I don’t know… they seem pretty real to me. Obviously they get caricatured. But one thing that I think hasn’t been dramatized so well is the whole first-year, associate experience. I mean, [the associates] are getting paid, but they’re coming out of law school at 24 or 25 and they’re getting paid like a hundred-seventy thousand dollars a year (if you’re talking New York salaries) to basically do document review. You know—stuff you didn’t really need to go to law school to do. So a lot of it is just kind of hanging in there, and I don’t know if many TV shows dramatize that.
Would you want your own kids to be lawyers? Would you let them go down that path after having been though the experience of making this film?
I look at this and, you know—it took a lot more energy to make this film about taking the bar [than it does to pass the bar], and it takes a lot of energy to pass the bar. I thought at some point it might have been easier to just study for the darn bar and to make what these guys are making. I think it’s more about values. If you take your values into a situation and can keep them at the end of the day, then yeah, sure I’d let my kids be lawyers. When I have them.

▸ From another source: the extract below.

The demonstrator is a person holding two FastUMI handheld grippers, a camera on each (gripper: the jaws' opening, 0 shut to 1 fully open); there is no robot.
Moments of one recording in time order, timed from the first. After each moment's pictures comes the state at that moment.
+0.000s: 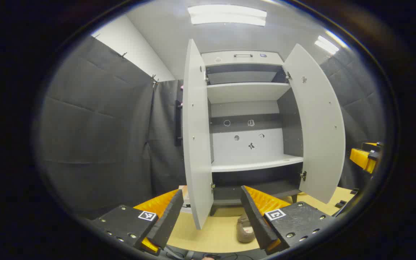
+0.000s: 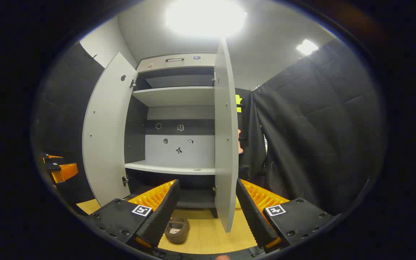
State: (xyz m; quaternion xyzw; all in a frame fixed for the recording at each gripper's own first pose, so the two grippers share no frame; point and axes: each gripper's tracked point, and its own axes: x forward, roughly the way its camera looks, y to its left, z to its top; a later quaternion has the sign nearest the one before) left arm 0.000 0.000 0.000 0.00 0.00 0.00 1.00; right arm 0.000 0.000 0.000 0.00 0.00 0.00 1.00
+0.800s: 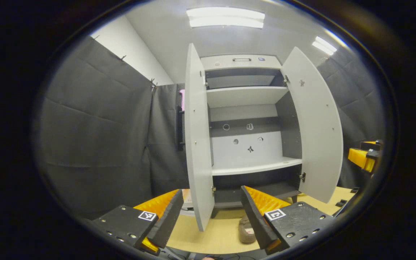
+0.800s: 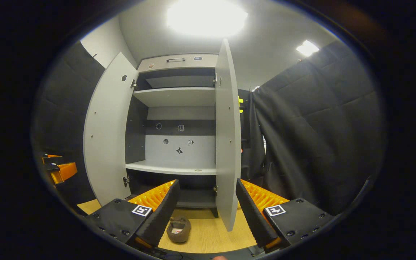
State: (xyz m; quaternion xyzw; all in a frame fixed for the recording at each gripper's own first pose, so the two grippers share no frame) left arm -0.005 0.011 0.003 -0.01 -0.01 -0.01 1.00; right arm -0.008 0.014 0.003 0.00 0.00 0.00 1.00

But I have had heated debates, before this movie, with friends of mine who are Harvard Law graduates, about whether it’s ethically right to work on cases where you’re facilitating behavior that you don’t morally agree with. I took the position that the moral route is to bow out and say, “I don’t want to work on that case”. And their position is that that’s not how the legal profession works. You don’t get to pick and choose. But that was more in the context of corporate scandals.
I actually went on a date with somebody who—this was like the worlds shortest blind date—I went on a date with a girl who was corporate lawyer, and she was working on one of those late 90s corporate scandals where she was actually defending the guy who had drained the company of all its money. Now, she was just working at a law firm and they just handed her the case. And I said, “how do you rationalize working on this case?” And she said, “that’s my job”. And I said, “exactly. How do you rationalize that that’s your job?” And so, yeah—that was a short blind date.

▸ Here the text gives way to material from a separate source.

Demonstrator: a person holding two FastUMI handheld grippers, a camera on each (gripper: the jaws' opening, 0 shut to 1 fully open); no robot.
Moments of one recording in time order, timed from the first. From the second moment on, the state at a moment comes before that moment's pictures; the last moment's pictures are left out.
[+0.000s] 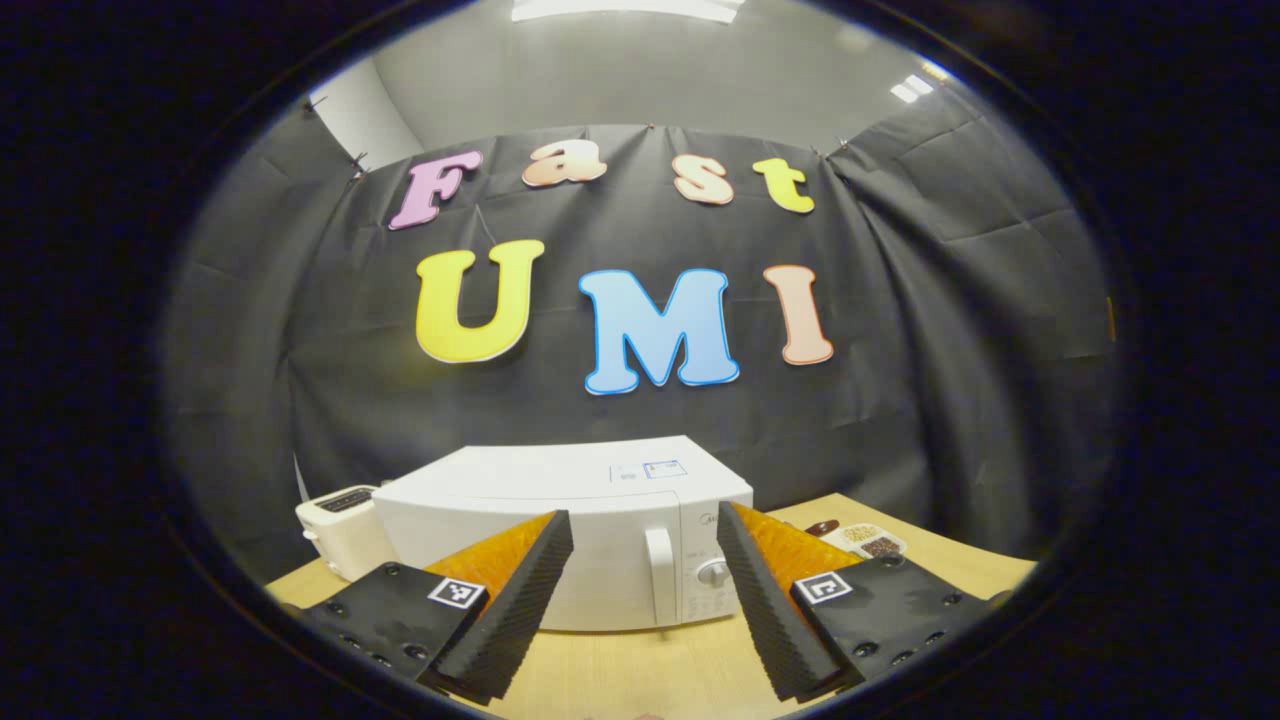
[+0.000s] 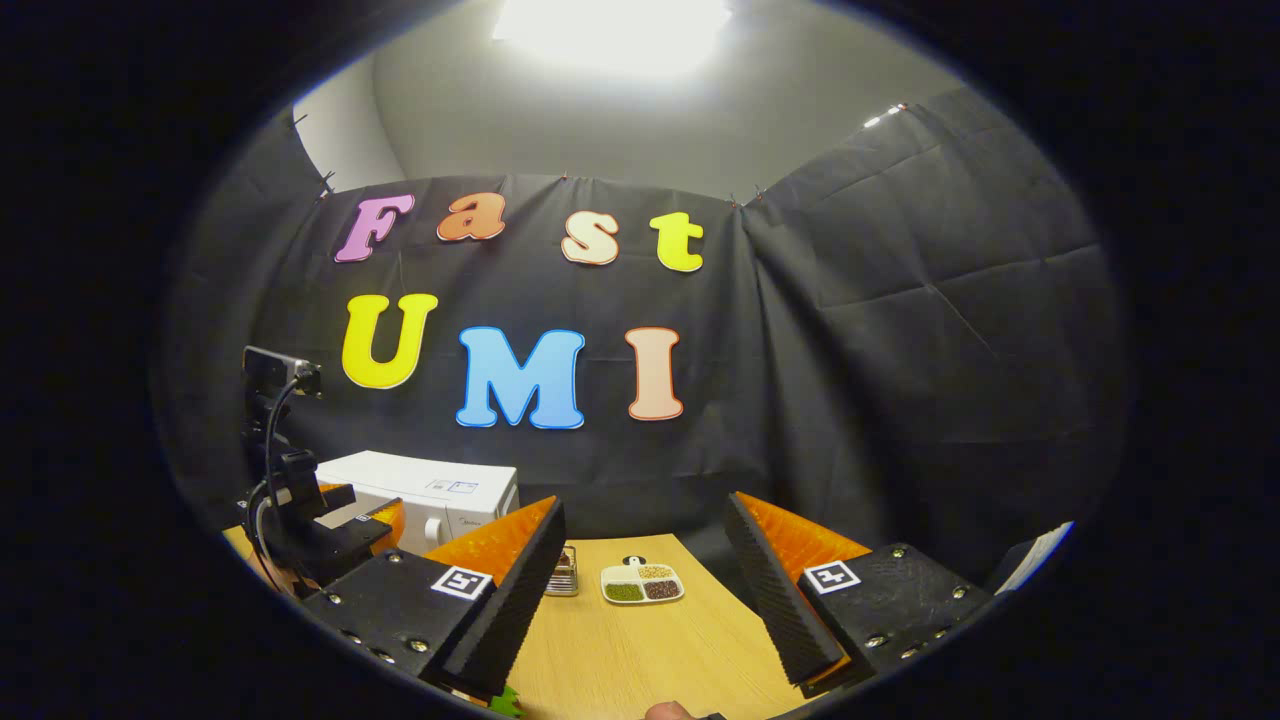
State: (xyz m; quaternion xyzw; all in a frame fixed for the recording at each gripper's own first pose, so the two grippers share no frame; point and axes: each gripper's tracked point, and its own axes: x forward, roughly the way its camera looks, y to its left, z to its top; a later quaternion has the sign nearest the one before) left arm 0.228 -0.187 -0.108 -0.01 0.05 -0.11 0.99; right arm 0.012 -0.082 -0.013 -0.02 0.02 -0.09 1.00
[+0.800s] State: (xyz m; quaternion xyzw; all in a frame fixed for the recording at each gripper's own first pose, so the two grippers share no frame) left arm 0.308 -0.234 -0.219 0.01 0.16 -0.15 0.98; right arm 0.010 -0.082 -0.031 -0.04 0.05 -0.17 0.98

So there are some bands that have music in the film who are going to be appearing at SXSW?
There is a TON of music in the film. We really wanted people to think of this as a “movie”. Documentaries can go in a lot of different directions, and God bless the people who are making issue-oriented docs and trying to really change things, but we really wanted this to be a movie. To feel like a movie. And part of that is that it’s gotta have the type of music that you’d typically hear in an indie film. A lot of these bands we found on Myspace and GarageBand—and we do have Texas connection so some of them are Texas bands. So we wound up with a lot of great independent bands, and some of them are kind of poised to pop, so you’ll hear them first in A Lawyer Walks Into a Bar…

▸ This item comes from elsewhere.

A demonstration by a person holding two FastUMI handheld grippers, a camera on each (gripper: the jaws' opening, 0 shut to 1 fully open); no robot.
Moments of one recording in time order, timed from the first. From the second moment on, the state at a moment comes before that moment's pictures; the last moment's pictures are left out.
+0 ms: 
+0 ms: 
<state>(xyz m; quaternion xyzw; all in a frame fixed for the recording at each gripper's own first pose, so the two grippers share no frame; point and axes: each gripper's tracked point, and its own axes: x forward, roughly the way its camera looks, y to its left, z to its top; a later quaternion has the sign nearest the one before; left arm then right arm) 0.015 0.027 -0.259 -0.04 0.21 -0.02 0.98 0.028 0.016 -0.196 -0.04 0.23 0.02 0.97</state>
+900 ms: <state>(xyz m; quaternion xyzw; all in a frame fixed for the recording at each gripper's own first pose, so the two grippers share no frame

Is there any part of the festival experience that you’re most looking forward to?
I gotta tell you—just getting out of the editing room and back into the real world. We’ve been working solid on this for over a year, and I think we’ve got something that people are going to enjoy. So just getting back and connecting with real people. Watching people watch the movie, talking to moviegoers. Going around the country and seeing the local film communities is really rewarding, and not in a cliché kind of way. It’s really nice to just see people respond to something you’ve been working on for a year.